I taught myself to drive my very own car at a young age. My older cousin had become bored with his car, so my Mom acquired it for me. What a thrill to have my own car, no more stupid tricycle. I loved cars. This car, my very first car, resembled a 1954 General Motors sedan, which sported a paint job that at one time must have been enviable, but the sun had faded it to an unimpressive non-color of some kind.

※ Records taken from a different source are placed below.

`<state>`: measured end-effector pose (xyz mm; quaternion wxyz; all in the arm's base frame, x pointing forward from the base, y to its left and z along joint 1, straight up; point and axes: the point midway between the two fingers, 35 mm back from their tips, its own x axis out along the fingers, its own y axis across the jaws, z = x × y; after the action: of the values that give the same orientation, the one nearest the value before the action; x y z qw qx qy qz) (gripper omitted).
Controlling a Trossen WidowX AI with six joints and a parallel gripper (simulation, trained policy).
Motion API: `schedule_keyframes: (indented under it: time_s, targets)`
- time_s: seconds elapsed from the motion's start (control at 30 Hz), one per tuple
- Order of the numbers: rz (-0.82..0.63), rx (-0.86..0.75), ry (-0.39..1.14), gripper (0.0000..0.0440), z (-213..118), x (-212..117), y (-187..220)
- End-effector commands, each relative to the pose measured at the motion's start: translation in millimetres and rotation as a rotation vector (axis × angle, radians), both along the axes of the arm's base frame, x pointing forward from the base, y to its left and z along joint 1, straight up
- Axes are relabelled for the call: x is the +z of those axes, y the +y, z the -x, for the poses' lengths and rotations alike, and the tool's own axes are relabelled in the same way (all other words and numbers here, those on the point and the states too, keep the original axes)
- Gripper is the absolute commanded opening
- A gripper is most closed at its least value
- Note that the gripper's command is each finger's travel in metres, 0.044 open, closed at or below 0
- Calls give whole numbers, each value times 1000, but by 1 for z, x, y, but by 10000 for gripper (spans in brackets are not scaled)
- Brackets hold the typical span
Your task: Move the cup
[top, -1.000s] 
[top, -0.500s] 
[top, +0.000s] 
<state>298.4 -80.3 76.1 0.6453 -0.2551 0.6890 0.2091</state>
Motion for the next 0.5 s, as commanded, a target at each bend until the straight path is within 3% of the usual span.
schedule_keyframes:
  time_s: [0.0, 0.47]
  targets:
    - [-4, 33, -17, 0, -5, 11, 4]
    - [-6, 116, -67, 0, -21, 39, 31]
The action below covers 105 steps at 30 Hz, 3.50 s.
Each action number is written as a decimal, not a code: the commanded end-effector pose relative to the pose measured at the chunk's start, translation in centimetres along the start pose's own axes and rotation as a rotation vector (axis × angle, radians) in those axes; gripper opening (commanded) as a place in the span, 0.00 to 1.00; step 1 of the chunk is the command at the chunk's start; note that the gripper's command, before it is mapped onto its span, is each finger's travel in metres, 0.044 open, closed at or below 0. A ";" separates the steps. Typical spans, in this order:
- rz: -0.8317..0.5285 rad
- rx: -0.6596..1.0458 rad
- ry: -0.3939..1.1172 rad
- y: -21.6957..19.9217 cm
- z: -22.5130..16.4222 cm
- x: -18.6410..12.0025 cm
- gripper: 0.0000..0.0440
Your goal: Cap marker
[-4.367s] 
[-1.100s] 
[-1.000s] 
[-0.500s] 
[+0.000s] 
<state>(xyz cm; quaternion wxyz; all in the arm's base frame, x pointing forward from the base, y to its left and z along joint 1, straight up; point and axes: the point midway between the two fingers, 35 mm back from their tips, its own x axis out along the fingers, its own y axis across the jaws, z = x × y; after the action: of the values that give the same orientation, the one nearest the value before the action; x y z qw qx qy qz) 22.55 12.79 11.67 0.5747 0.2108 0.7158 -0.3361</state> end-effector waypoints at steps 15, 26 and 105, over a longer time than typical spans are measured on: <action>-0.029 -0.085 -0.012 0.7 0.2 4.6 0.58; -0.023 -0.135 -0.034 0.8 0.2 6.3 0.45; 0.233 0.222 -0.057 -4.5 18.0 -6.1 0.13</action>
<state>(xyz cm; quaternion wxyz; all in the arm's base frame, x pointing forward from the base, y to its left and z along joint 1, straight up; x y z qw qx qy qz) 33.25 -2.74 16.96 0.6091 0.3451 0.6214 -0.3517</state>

At the time of my most memorable ride, we lived on the corner of 18th and Glendale Ave. in Sioux Falls, SD. Shortly to the north of our rented house, Glendale dropped a few dozen feet in a relatively short distance. One homeowner down the hill a few houses had a wall holding the lawn from spilling onto the concrete sidewalk. The other side of the walk had a short strip of grass and elm trees between it and the street. From the top of the hill it looked very formidable indeed. At eight years old, I no longer fit inside the car, I had found that all I had to do was push it, set my rear in the seat and put my feet up on the front fenders and coast. Every day that hill on Glendale Avenue called out to me, it beckoned me, it promised an adrenaline rush of grand proportions. I protested by bringing up the danger of the wall about two thirds of the way down. But that smooth talking street countered with things like, “It will be OK.” “You won’t get hurt.” “You will be famous.” “Trust me.” Streets lie.

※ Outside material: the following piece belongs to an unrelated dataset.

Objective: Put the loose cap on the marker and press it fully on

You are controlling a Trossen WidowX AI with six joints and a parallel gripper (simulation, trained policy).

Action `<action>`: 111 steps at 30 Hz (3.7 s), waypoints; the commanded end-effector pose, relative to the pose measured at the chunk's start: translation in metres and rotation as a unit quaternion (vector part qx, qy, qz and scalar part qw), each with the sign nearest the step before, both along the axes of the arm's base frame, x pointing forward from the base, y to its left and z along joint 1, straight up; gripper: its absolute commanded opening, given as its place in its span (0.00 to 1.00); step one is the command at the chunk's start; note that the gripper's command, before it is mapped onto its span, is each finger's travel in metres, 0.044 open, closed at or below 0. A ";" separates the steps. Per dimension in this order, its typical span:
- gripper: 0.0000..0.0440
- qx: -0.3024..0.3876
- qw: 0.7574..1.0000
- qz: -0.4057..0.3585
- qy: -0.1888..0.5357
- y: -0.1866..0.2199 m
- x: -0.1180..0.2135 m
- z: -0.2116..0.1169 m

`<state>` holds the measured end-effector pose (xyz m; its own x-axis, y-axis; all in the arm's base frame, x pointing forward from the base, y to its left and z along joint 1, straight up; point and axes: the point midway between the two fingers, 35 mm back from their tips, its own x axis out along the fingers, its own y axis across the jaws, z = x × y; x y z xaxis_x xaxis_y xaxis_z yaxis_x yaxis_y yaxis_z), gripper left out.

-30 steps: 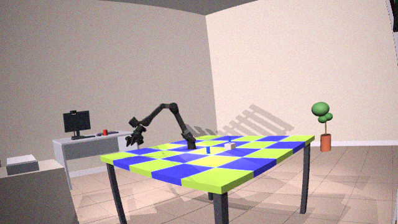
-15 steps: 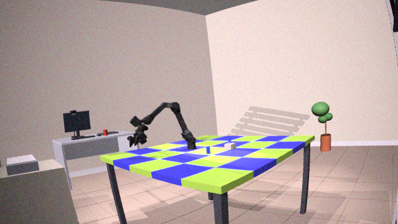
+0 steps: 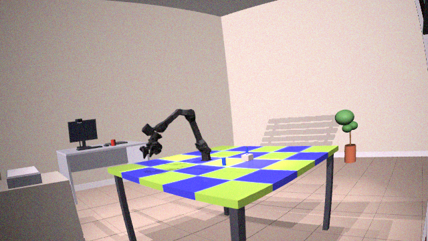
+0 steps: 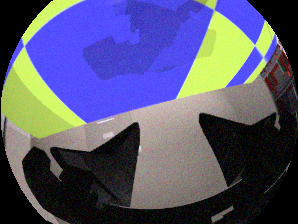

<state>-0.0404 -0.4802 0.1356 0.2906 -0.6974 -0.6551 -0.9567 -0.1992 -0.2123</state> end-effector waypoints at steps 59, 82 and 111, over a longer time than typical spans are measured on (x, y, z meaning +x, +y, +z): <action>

One day for some reason my budding sanity departed and I succumbed. I had never tested my four-wheeled friend at high speeds, but Glendale said, “Don’t worry.” So, I pushed it down the sidewalk toward the hill and at the last second jumped on like a bobsledder, grabbed the wheel and slipped my feet up on the fenders. The click-clack sound as it crossed the cracks in the sidewalk came faster and faster. The pedals, also used as the braking apparatus, were a blur under the “hood.” The only way to stop would be if my feet rendered the whirring mechanism inoperable by jamming them into the blur and allowing them to wrap around the mechanism until it froze the motion. I had also learned that if done improperly my foot could shoot straight back smashing my knee into my teeth – neither were favorable options at this point. Thus, there was no turning back or turning aside for that matter.

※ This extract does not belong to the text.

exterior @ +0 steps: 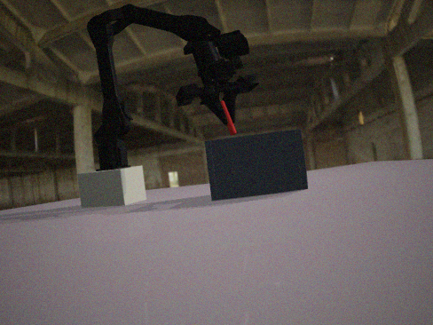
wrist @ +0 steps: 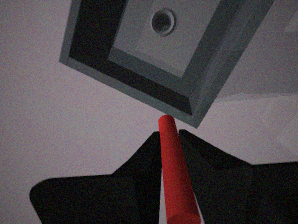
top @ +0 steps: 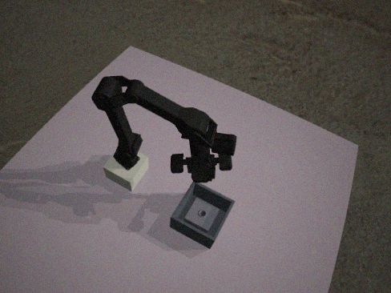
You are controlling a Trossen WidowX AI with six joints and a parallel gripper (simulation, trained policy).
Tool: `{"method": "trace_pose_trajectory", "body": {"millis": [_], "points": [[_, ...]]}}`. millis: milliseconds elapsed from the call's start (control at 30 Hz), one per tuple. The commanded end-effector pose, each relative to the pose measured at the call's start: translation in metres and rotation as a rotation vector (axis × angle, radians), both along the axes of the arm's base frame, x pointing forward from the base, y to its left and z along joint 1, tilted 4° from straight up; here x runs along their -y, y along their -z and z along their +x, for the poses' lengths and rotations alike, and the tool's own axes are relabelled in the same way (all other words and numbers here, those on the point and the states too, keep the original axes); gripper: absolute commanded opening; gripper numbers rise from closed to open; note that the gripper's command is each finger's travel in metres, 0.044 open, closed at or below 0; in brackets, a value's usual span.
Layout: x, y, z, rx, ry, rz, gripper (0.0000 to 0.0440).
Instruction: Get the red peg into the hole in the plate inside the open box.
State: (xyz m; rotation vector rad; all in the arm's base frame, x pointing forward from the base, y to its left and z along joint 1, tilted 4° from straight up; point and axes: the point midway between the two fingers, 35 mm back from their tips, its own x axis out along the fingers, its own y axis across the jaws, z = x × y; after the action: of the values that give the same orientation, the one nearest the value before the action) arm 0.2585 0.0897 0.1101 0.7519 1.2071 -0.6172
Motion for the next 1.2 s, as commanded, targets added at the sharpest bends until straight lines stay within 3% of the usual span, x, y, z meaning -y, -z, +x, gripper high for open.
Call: {"method": "trace_pose_trajectory", "body": {"millis": [0, 700, 1100, 1167], "points": [[0.010, -0.004, 0.013, 0.020, 0.022, -0.002, 0.0000], [0.061, 0.012, 0.057, 0.029, 0.143, 0.017, 0.0011], [0.073, 0.041, 0.066, -0.031, 0.157, 0.026, 0.0018], [0.074, 0.047, 0.067, -0.044, 0.153, 0.022, 0.0036]]}}
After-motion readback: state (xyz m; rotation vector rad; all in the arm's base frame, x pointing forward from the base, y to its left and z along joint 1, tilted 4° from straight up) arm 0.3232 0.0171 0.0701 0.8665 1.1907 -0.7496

As I built up speed, Glendale narrowed the sidewalk and chortled, just as the “suspension” started to feel squirrelly. I desperately wrestled the wheel to correct the drift from one side of the sidewalk to the other. The wind blurred my vision. My adrenal glands shifted into overdrive. I had no idea that speed was so scary! Trees flashed by on my right, the wall crouched down to pounce, the steering wheel tried to escape my grip – and there was still a lot of hill left. The impending wall of doom began unraveling both of my frayed nerves. As I sped down the sidewalk the wall of death reached out and scuffed the side of my car, so I inched over a little, then the sod grabbed my right wheel and wrenched my car abruptly into a stout elm tree. When the front end encountered the bark, the rear wheels lifted off the ground, hovered for a second or two, then dropped back to the ground. I tumbled clumsily upward and outward glancing off the tree and skidded down the sidewalk. I’m sure I heard snickering in the midst of the sounds of my demise. The concrete scraped some skin off my extremities and the car suffered a little dent in the left “headlight” – both pretty much unnoticeable to my Mom.
To this day I still don’t like speed, but I do still love cars.